Cumhurbaşkanı, 1 Mayıs’ta, Memur-Sen Genel Kurulu’nda yaptığı konuşmada, “insanları fikrine, meşrebine, mezhebine, kökenine göre ayırmanın İslam inancında siyasi gelenekte yeri olmadığı” sözleriyle önce Cumhurbaşkanı Adayı Kemal Kılıçdaroğlu’na yüklendi: “Bay bay Kemal diyor ki ben Aleviyim. Yahu senin Aleviliğinden bize ne? Biz böyle bir şeyden dolayı seni eleştirdik mi? Hayırlı olsun. Ne kadar güzel.”
Cumhurbaşkanı Erdoğan, bir gün önce AKP’nin Ankara mitinginde, Kemal Kılıçdaroğlu’nun Alevi olarak açılmasını eleştirmiş, “Sana kim dedi, Alevi misin, değil misin? Bizim Alevi'ye de saygımız var, her türe saygımız var. Bunu söylemene ne gerek var? Sen, Aleviliğini yaşa ama anlatmaya gerek yok” ifadelerini kullanmıştı.
Cumhurbaşkanı Erdoğan, Memur-Sen Genel Kurulu konuşmasına, “Cumhur İttifakı LGBT’ci değildir” diyerek konuşmasını bir kez daha “LGBT”ye bağladı: “Ya toplumun temel direği olan aile kurumuna sahip çıkanları ya da aile düşmanı sapkın akımların desteğini alanları tercih edeceğiz. Cumhur İttifakı LGBT'ci değildir. Şu anda adı millet olan zillet ittifakında LGBT aleyhine bir söz duydunuz mu? Yok. Çünkü LGBT'yi açık ve net ne yapıyorlar? Başta ana muhalefet olmak üzere savunuyorlar. İP savunuyor. Ya bizim kutsalımız nedir? Ailedir. Aile kurumunu bu denli bir kenara koyan anlayış 14 Mayıs'ta benim milletim gereken dersi verecektir. Ben buna inanıyorum. 14 Mayıs seçimleri işte bu kadar önemli, bu kadar hayati, istikbalimiz açısından bu derece mühim bir seçimdir. Daha kendi aralarında anlaşamayanların, ülkenin sorunlarını çözmesinin mümkün olmadığını biliyoruz. Daha önce meydanlarda verdikleri hiçbir sözü tutmayanların, bol keseden dağıttıkları vaatlerin de üzerine beton dökeceğini çok iyi biliyoruz.” (1, 2)
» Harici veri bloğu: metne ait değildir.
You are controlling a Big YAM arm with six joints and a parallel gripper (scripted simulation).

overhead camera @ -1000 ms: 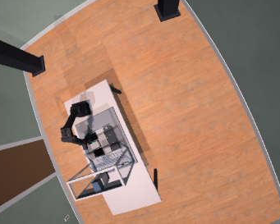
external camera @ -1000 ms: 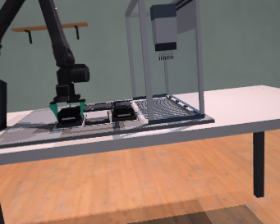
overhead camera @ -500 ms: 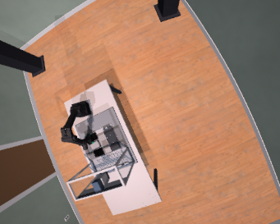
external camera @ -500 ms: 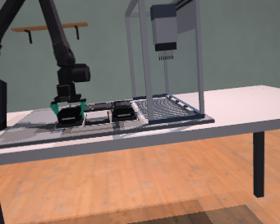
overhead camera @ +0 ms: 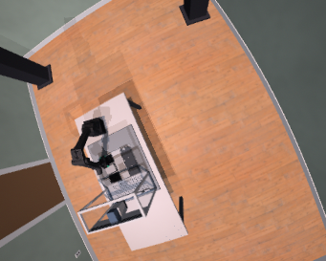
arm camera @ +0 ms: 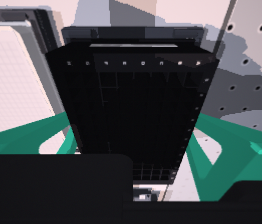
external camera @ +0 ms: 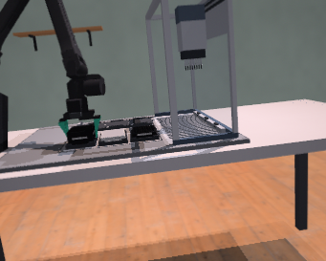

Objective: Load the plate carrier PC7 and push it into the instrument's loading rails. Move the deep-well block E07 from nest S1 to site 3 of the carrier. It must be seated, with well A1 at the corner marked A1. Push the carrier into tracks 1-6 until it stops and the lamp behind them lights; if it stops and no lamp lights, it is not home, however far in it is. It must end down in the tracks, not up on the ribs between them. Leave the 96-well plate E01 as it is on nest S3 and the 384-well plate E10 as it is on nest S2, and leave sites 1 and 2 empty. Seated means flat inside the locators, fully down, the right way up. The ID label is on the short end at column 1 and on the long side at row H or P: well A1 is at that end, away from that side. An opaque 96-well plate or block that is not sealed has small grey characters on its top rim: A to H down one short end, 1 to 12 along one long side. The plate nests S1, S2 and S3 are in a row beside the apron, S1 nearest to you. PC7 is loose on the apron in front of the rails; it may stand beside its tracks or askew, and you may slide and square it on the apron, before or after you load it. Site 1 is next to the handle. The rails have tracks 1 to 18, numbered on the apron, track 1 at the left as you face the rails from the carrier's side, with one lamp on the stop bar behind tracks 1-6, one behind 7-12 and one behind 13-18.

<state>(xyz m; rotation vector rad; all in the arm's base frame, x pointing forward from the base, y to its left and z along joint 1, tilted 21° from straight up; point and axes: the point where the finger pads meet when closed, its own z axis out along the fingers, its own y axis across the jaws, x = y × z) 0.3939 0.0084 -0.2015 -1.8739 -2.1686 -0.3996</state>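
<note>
Right now my hand is 10 mm below the black deep-well block E07. Round my hand: dark carrier PC7 (270 mm to the left, 80 mm ahead, 10 mm below).
</note>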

Sendikal-gongo Memur-Sen’in LGBTİ+ düşmanlığının seyri
1 Mayıs Emek ve Dayanışma Günü’nde, LGBTİ+ işçi ve emekçilere yönelik ayrımcı söyleme ev sahipliği yapan sendikal-gongo Memur-Sen’in “sendikal mücadele”sine LGBTİ+ düşmanlığı da dahil.
Memur-Sen, en son, AKP ve ortaklarının ayrımcı anayasa değişikliği teklifinin görüşüldüğü TBMM Anayasa Komisyonu toplantısında, AKP ve MHP’li siyasetçilerle birlikte kamu kurum temsilcilerinin ardından LGBTİ+ düşmanı gongo’larla birlikte Anayasa Komisyonu’nda sıraya girdi: “Sapkın ideolojiler, özgürlük ve eşitlik güzellemeleri...”
LGBTİ+ düşmanı nefret mitinglerinin yerellerde örgütleyicilerinden kamu sendikası Memur-Sen, “fıtrata uygun yasal ve anayasal düzenlemeler yapılmalıdır” söylemini, Memur-Sen Kadınlar Komisyonu Başkanı Sıdıka Aydın aracılığıyla, TBMM Anayasa Komisyonu’na taşıdı: “Birtakım sapkın ideolojilerin, özgürlük ve eşitlik güzellemeleriyle üretilen ve yayılan cinsiyetsizleştirme politikaları nedeniyle insanlığın büyük bir yıkımla karşı karşıya olduğunu görmekteyiz. Kadın-erkek gerçekliğini yok sayan bu cinsiyetsizleştirme politikaları, alenen insana ve aile kurumuna saldırı niteliği taşımaktadır. Kadını annelikten, erkeği babalıktan soyutlayan bu anlayışın tek amacı vardır, o da aile birliğini yıkmaktır. Birçok yabancı menşei fonların desteklediği, gençlerimizi ve geleceğimizi karartmaya dönük bu yaklaşımların toplumumuzca normal karşılanmaması için, devletimizle birlikte hepimizin üzerine düşen görevler var.”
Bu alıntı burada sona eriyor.